Sweden’s main national pensions buffer funds — AP funds one to four — are set for big changes to their long-berated investment restrictions next year after the government formally proposed a package of liberalisations.
The Swedish finance ministry has announced a number of draft changes including a new 40% ceiling on illiquid investments in place of the current 5% lid on unlisted instruments, with the new allowance to include real estate – which is unlimited under the current rules.
The proposal also includes a reduction in the minimum allocation - from 30% to 20% - to interest-bearing securities with low credit and liquidity risk that the funds must have, abolishes the rule that 10% of their assets must be managed externally, and removes the funds’ option to invest in commodity derivatives.

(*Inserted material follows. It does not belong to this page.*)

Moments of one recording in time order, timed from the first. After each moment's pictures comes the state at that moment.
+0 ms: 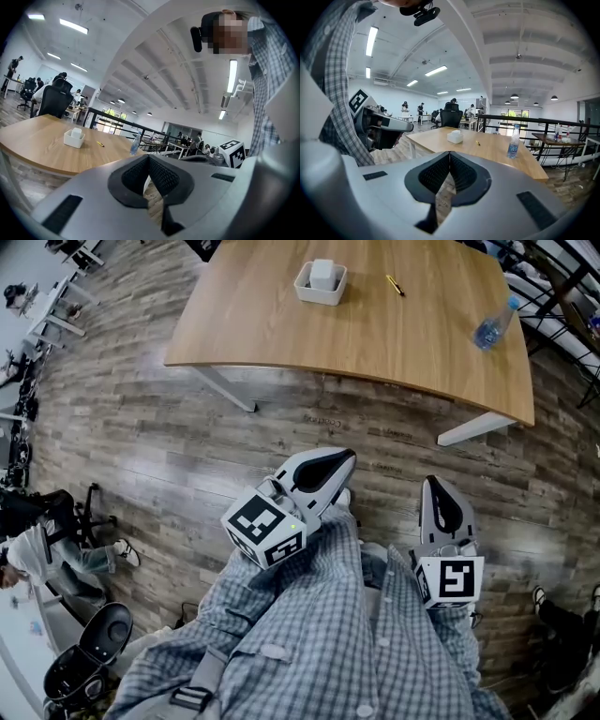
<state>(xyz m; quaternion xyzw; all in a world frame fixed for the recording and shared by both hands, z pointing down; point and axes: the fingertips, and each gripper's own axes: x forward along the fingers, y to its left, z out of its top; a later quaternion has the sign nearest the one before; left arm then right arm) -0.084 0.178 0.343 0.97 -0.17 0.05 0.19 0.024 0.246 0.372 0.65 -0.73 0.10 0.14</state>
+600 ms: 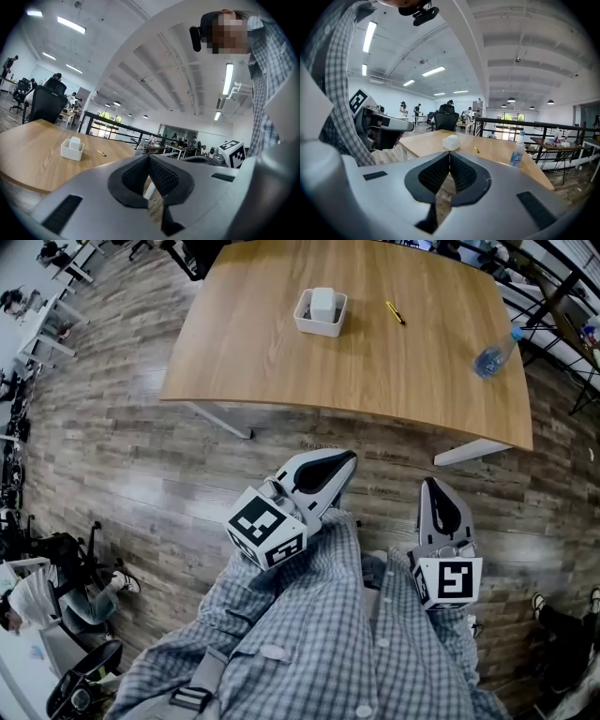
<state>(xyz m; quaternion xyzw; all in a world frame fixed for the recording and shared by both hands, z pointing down) -0.080 0.094 0.336 0.97 -0.14 0.04 0.17 0.024 0.166 0.366 0.68 -0.71 0.09 0.15</state>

Per Bolund, financial markets minister, said: “Over time, investment patterns change and therefore we also need to review the investment mandates of the first four AP funds.”
The ministry said the proposal was also aimed at strengthening and clarifying the regulations on the funds’ sustainability work.
The draft rules put a focus on sustainability into legislation for the first time and clarify the connection to Swedish environmental goals as well as to international agreements, it said.
“With this proposal, I am convinced that the AP funds will reduce the environmental impact of their portfolios and place themselves in the absolute top layer in terms of sustainability,” Bolund said.
“This is necessary if the Paris agreement and the objectives of Agenda 2030 are to be reached,” he said.
The wording of the funds’ investment guidelines is to be changed to state that a maximum of 40% of the funds’ assets can be held in illiquid investments, replacing the current text which limits investment in unlisted instruments to 5% of assets.
According to the draft, the funds will not be required to sell illiquid investments if strong market movements — for example, a sharp fall in the price of listed securities — force the proportion of illiquid investments above 40%, saying that such a requirement could be detrimental to pension assets.
The proposal also says the funds must work together on responsible investment and develop guidelines jointly, and that they must work to become exemplary in the field of sustainable investment.
Back in May, when Bolund talked about the plan to relax investment restrictions, AP2 said the move would be positive because the return levels the fund had achieved historically would become increasingly difficult to attain under the current regulations.
Niklas Ekvall, chief executive of AP4, said the fund welcomed the proposal.
“A modernisation of the current investment rules will give us better prospects of achieving our long-term return goal and therefore of fulfilling our mission within the pension system,” he said.
“Apart from having greater freedom in the choice of investments, it is also crucial to have enough flexibility so that investment can be carried out as cost-effectively as possible.”
However, Ekvall pointed out that the proposed new 40% ceiling on illiquid investments would include real estate investments.
The proposal has come from the cross-party Pensions Group and the deadline for consultation responses is 26 October.
The new rules are scheduled to take effect on 1 July 2018.